Hugo Rifkind Hugo Rifkind

We want our politicians to be human – when they are, we condemn them for it

issue 10 November 2012

Thus finishing his grand survey,

Disgusted Strephon stole away

Repeating in his amorous fits,

Oh! Celia, Celia, Celia shits!

That’s Jonathan Swift, as you’ll know, charting the disappointment of Strephon, the disillusioned peeping Tom. It came to me, though, reading the Mail on Sunday last week. For, therein, I learned that David Cameron had been text-ing Rebekah Brooks. Mainly about horses. In an informal tone. It’s a bloody outrage.

Is it? Isn’t it? I think it must be, otherwise I don’t see why I’d have to know about it. But which is the outrageous part? Cameron sent Brooks a text about riding a horse which read ‘fast, unpredictable and hard to control but fun’. This is supposed to be terribly amusing, because it also sounds like it could have been about shagging.

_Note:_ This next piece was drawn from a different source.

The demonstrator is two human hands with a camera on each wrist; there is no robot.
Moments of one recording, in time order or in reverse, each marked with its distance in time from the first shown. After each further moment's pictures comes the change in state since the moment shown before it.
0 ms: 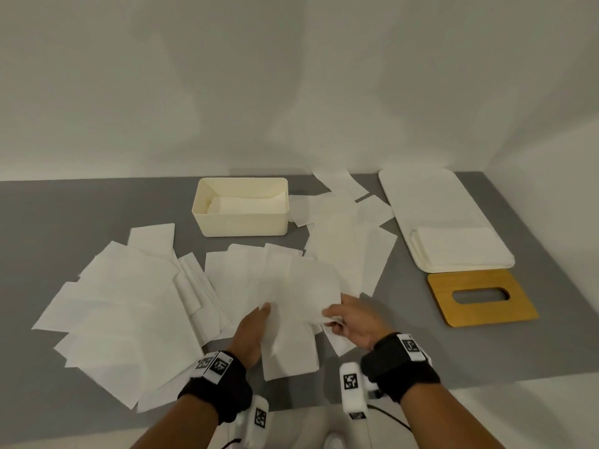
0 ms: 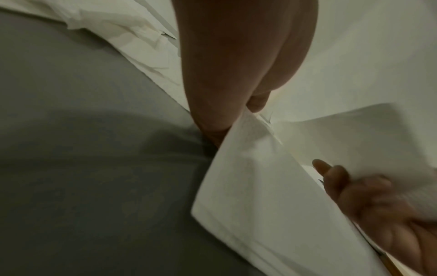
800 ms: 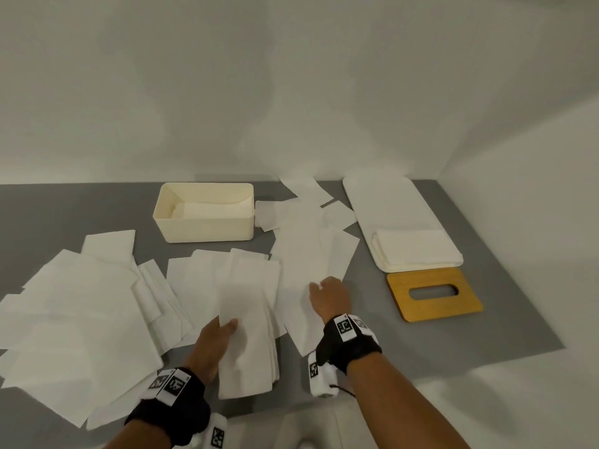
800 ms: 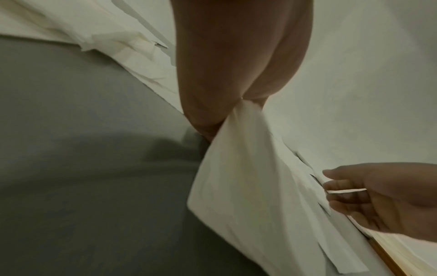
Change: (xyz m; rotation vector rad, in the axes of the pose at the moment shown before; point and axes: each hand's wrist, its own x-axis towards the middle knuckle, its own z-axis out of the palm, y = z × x) left_hand 0.002 -0.019 -0.008 0.146 -0.021 0.126; right_hand 0.031 -0.015 -0.024 -0.896 0.594 -0.180
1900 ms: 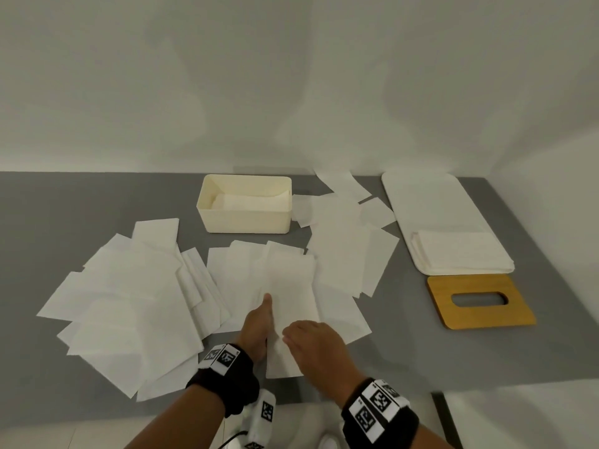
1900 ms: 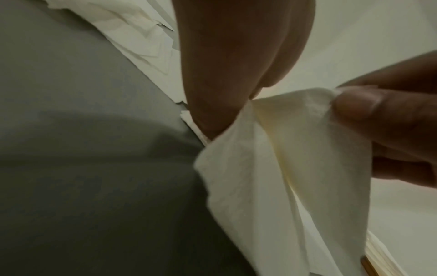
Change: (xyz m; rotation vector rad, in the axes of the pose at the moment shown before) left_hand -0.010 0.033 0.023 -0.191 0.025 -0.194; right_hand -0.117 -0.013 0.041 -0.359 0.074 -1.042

Although it doesn’t really, does it? In fact, the only circumstances I can think of in which one might describe sex in such a manner would be if one were reviewing it, on a sex-reviewing website, a bit like -TripAdvisor. Indeed, once the bar for ‘sounding a bit like you mean shagging’ has been set so low, are there any safe ways in which to describe riding a horse? ‘Brownish, went clip-clop, smelled of horses.’ Fnarrr.

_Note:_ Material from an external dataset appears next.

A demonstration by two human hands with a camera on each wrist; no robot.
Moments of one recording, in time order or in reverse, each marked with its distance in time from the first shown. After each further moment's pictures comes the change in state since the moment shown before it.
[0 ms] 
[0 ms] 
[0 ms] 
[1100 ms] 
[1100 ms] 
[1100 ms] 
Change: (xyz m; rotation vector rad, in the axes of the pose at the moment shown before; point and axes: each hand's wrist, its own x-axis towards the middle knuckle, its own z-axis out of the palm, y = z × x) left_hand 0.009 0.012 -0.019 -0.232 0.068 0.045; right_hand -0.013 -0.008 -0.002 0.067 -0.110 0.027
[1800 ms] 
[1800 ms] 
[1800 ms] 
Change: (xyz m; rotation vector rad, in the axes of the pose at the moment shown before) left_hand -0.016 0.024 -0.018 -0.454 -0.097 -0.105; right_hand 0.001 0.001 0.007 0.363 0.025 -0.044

Brooks, meanwhile, was texting Cameron about his speeches. ‘I cried twice,’ she wrote, which is frankly double-edged, before adding, ‘will love “working together”.’ This bit seems to be the real scandal. ‘The working-together text offers a glimpse of a much more sinister and serious matter,’ wrote a blogger for the Guardian. It’s like he hadn’t seen that episode of Friends, where they explain to Joey that putting quote marks around something means you don’t really mean it. As if I was to say, ‘nice work, the Guardian! Well done with that “sober analysis”.